Lastly, in terms of physiological factors that may promote overweight or obesity in formula fed children, formula milk has higher protein content (double the protein content of breast milk) that may promote excess physical growth in infants. Formula milk also has an increased ratio of omega 6/omega 3, which may stimulate adipocyte growth and may promote more inflammation in the infants body. Another factor to consider is that breast milk contains Leptin, which is a satiety factor. There is an absence of leptin in formulated milk, causing the child to consume more. Also, it is important to keep in mind that breast milk contains numerous bioactive factors that have the potential to regulate growth in humans such as live cells, steroid hormones, immunoglobulins, growth factors, etc. (To be honest - I am not sure as to how much these bioactive factors impact growth in infants, but I do know that it is a fairly new field of study, research is still being done to determine the relationship).
I hope this information is of good use to you!!! Please comment if you need clarification. Goodluck :)
Breastfed children receive a milk with a pH of 8.4..... all replacement powders make a substance with a pH of 6.4 when the added water has a pH of 9.2...
Any idea how devastating this may be....????
As long as my daughter was breastfeeding her daughter's first urine in the morning had a pH of 7.3 once she had to change to replacement "milk" that shifted the urine in the 5.8 up to 6.2 area.... meaning there is a lot more acid to be evacuated .....
Still searching what the long term effect may and will be..?????
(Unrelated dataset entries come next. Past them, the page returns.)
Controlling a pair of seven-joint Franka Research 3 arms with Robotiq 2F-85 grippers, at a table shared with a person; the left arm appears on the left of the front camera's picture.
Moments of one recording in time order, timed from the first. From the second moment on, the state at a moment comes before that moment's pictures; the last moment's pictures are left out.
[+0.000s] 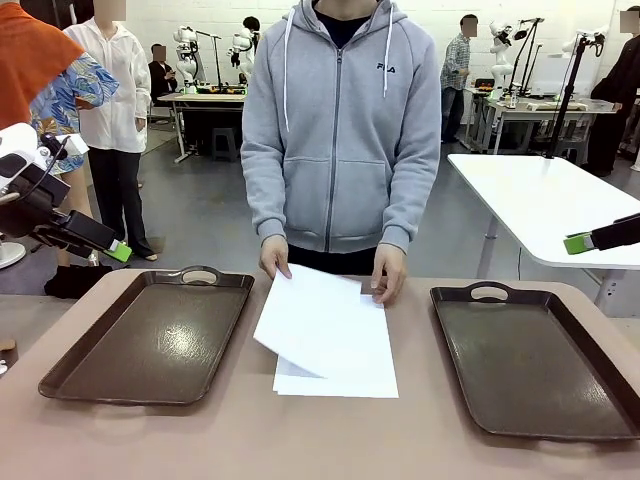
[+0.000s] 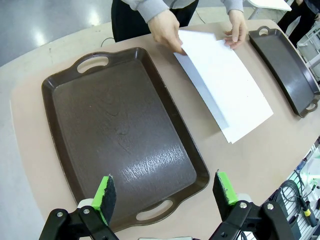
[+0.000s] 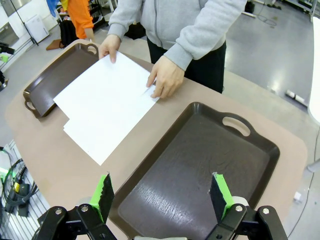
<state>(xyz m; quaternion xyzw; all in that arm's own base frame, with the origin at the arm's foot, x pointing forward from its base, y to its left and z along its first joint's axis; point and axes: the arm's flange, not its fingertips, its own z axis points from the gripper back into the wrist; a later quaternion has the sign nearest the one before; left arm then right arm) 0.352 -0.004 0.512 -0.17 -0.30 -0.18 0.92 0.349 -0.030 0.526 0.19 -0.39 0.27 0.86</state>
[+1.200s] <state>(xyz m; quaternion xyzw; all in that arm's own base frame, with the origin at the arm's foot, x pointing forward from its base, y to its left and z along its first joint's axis) 0.352 -0.004 0.512 -0.17 -0.30 -0.18 0.92 0.349 -0.030 0.526 0.19 -0.39 0.27 0.86</state>
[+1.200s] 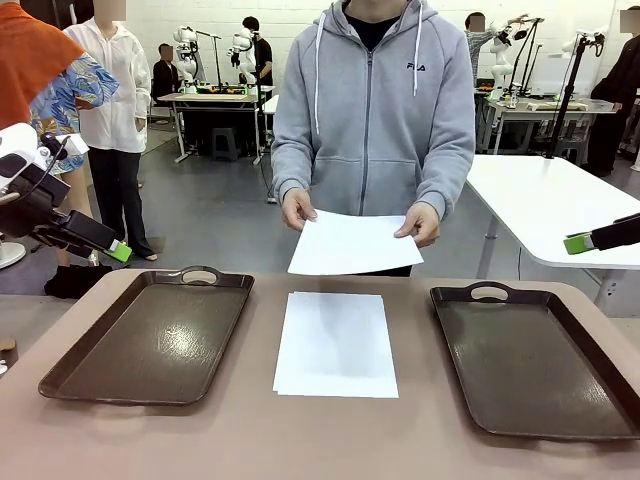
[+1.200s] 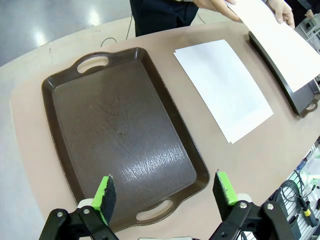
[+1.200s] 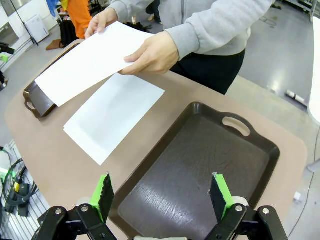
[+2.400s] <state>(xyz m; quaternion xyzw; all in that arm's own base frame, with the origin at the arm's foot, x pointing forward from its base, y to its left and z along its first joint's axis) 0.352 -0.004 0.512 -0.17 -0.30 -0.18 0.92 0.349 -0.030 0.526 0.19 -0.39 0.27 0.86</state>
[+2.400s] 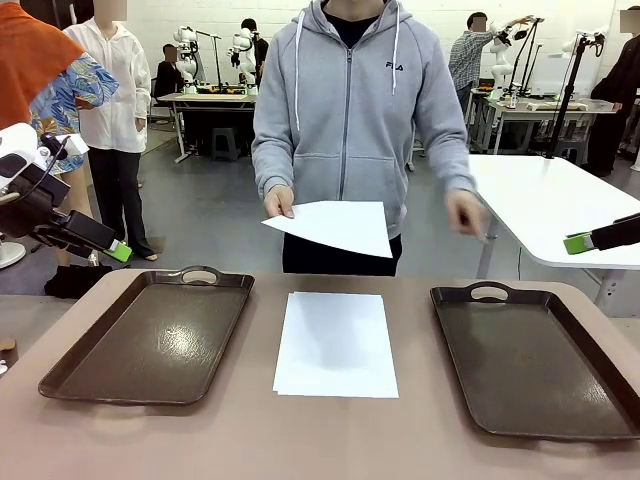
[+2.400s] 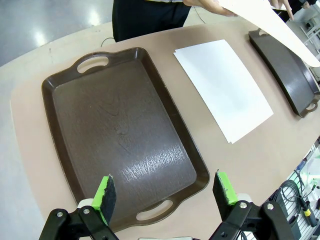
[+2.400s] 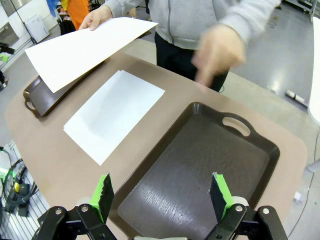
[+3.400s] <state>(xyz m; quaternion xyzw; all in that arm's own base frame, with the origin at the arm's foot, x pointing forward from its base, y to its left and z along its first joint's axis) 0.352 -0.004 0.512 -0.17 -0.30 -0.18 0.92 0.349 -0.030 0.526 0.19 -0.39 0.27 0.86</state>
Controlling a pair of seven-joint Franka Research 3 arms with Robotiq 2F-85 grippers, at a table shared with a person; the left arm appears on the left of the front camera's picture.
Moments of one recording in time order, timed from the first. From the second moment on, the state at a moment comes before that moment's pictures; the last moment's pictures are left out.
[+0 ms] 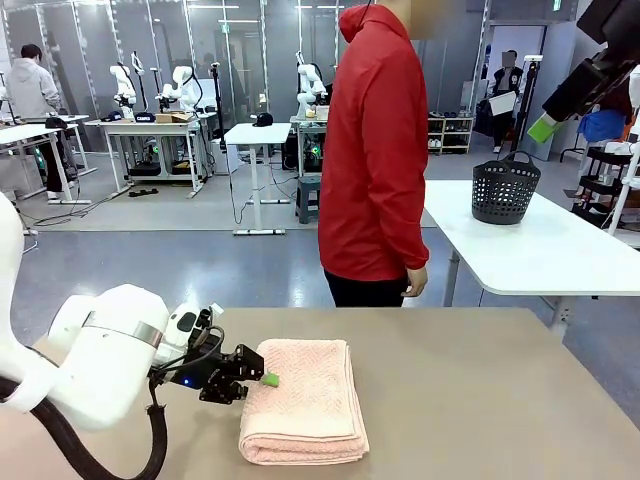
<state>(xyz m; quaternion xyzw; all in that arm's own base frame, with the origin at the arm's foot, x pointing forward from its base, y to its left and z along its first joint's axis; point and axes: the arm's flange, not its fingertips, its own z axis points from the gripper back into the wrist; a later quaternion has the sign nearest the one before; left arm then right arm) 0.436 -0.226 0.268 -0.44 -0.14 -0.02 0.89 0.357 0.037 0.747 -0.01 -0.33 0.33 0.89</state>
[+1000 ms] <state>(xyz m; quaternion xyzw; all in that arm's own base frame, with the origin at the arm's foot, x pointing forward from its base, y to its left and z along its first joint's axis) 0.440 -0.151 0.290 -0.39 -0.13 -0.01 0.91 0.357 0.037 0.747 -0.01 -0.33 0.33 0.89</state>
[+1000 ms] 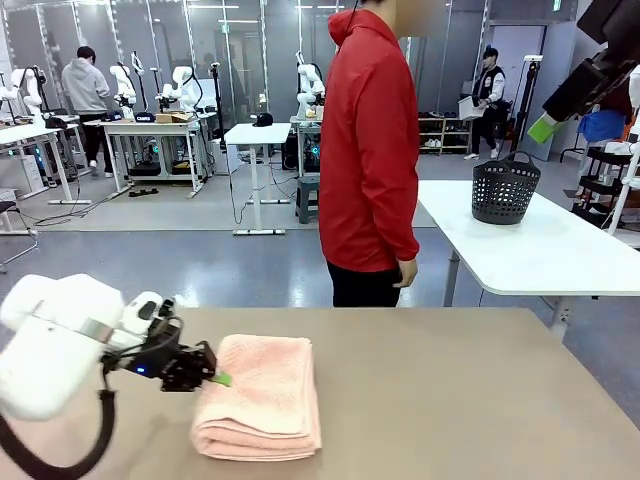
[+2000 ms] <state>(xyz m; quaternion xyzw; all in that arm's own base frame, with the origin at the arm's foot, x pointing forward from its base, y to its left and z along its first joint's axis) 0.446 0.111 0.354 -0.27 -0.13 -0.02 0.95 0.357 0.037 0.747 -0.01 -0.33 0.33 0.89</state>
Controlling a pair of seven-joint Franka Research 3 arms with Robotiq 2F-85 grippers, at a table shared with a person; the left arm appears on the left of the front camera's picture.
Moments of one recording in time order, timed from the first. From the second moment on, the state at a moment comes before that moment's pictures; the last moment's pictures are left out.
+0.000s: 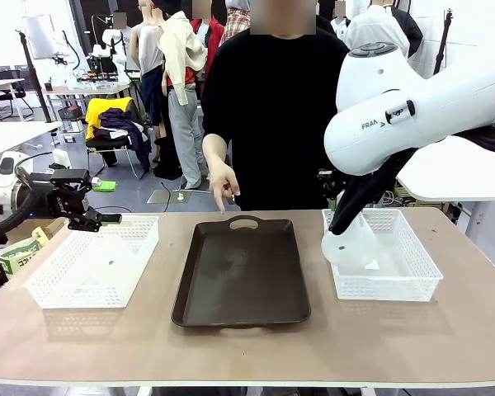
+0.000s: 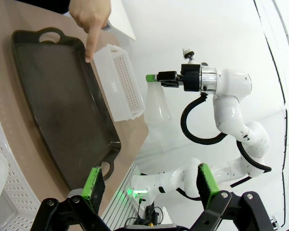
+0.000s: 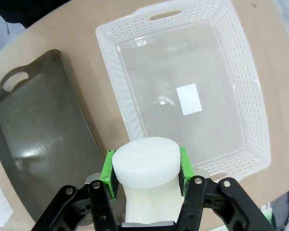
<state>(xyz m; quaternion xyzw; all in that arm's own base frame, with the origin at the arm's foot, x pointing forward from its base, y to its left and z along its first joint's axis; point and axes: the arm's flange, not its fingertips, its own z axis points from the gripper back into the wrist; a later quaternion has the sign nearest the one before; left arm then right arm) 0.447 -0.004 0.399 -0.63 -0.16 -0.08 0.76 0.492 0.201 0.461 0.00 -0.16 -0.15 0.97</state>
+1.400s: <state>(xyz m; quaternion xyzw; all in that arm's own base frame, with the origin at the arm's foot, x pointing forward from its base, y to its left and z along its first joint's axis) 0.447 -0.004 0.399 -0.63 -0.16 -0.08 0.76 0.527 0.365 0.449 0.06 -0.14 -0.03 0.99</state>
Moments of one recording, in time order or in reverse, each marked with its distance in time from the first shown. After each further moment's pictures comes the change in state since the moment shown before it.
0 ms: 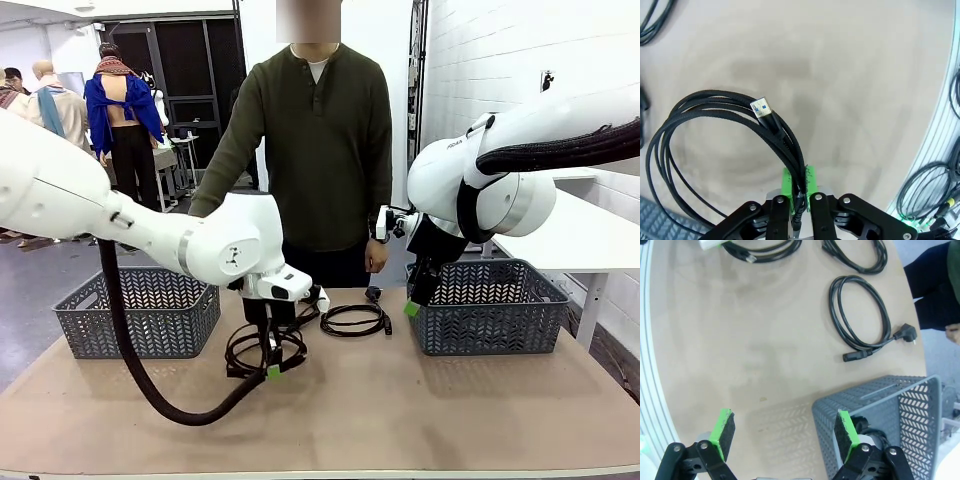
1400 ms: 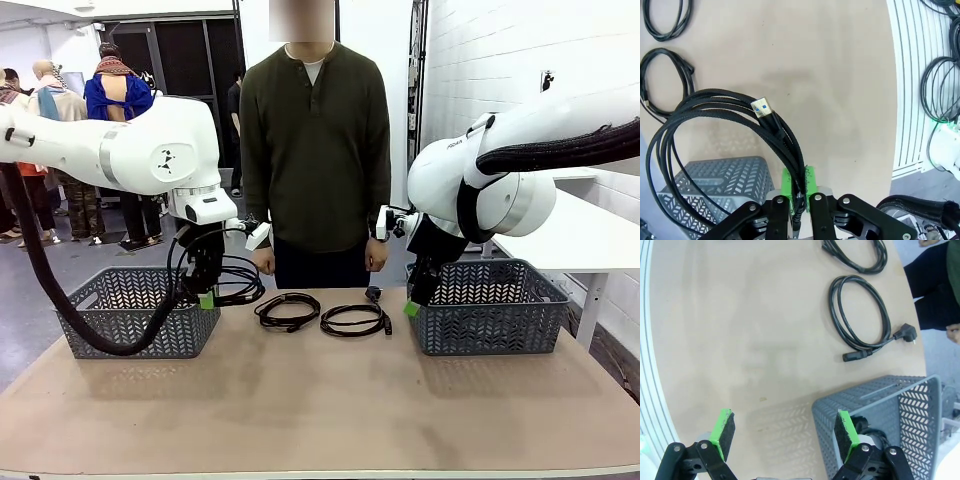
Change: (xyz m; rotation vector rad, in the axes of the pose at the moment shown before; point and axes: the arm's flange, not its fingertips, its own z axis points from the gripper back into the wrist) left arm -0.082 0.041 0.127 0.042 0.051 -0.419; right arm 0.000 0.000 0.000 0.000 0.000 0.000
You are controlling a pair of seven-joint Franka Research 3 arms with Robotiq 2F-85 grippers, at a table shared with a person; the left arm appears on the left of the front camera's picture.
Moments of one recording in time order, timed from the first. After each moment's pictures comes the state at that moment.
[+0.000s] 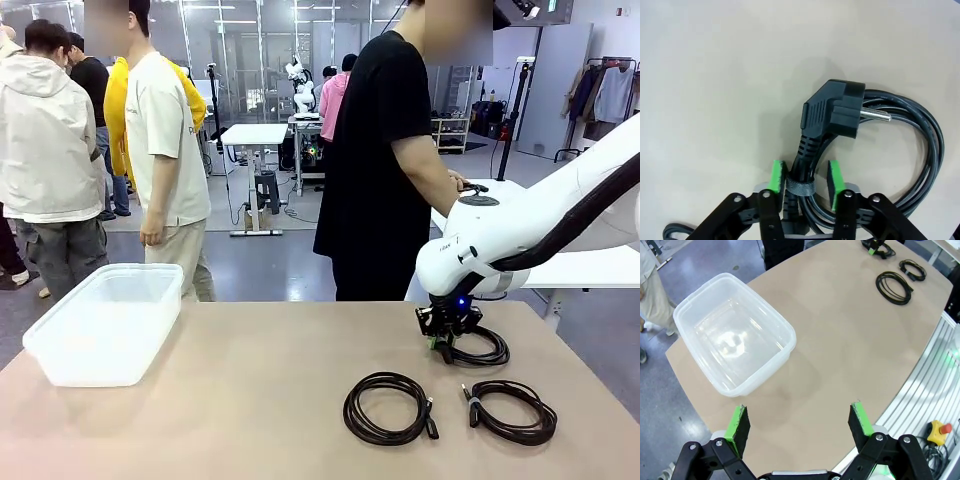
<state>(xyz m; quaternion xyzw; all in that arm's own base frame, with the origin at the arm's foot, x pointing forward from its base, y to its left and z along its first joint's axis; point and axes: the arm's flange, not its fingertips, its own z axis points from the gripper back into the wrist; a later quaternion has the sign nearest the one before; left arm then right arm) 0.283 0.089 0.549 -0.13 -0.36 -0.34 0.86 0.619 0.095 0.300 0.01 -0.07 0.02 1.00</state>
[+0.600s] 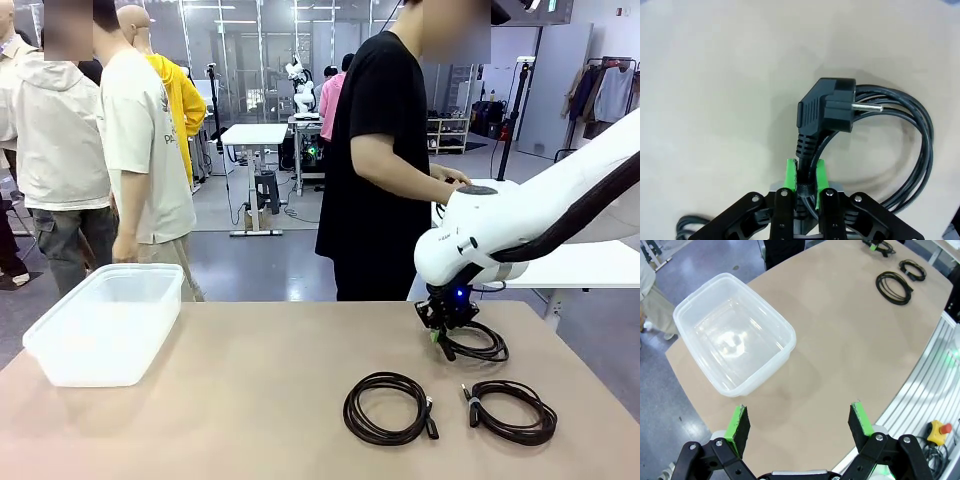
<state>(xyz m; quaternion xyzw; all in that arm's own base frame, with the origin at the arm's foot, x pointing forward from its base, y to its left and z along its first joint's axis) 0.283 0.089 0.549 -0.13 -0.36 -0.34 0.86 0.617 0.105 0.333 0.01 -0.07 0.00 1.00</state>
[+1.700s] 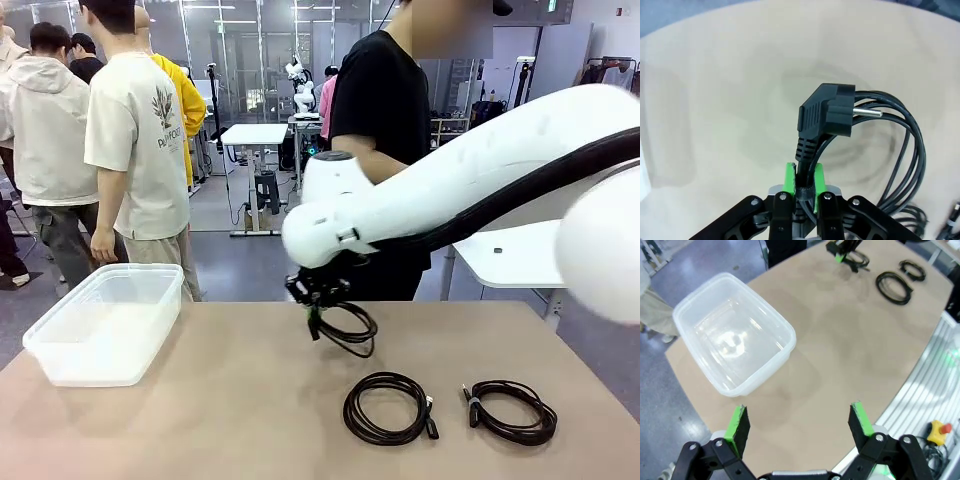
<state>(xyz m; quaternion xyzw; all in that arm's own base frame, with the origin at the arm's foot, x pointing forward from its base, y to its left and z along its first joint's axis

But is important to understand why there is what appears to be a statistical increase in obese children. Regardless of many scientific arguments that could be presented, i tend to think the answeris rather simple and it talks about a very complex issue. Its lack of required levels of physicalactivity and junk food. Also, the stress of modern education system.
I will not be surprised if there are any epid stufies showing higher prevalance of obesity in children in urban settings, more so in developed countries.
You may wish to look up Dr. Julie Mennella's work on influence of breast-feeding vs formula-feeding on fat and body weight gain in infants. Kids satiate faster on breast milk and protein-hydrolysate formulas as opposed to cow milk-based formulas. As one of the factors involved.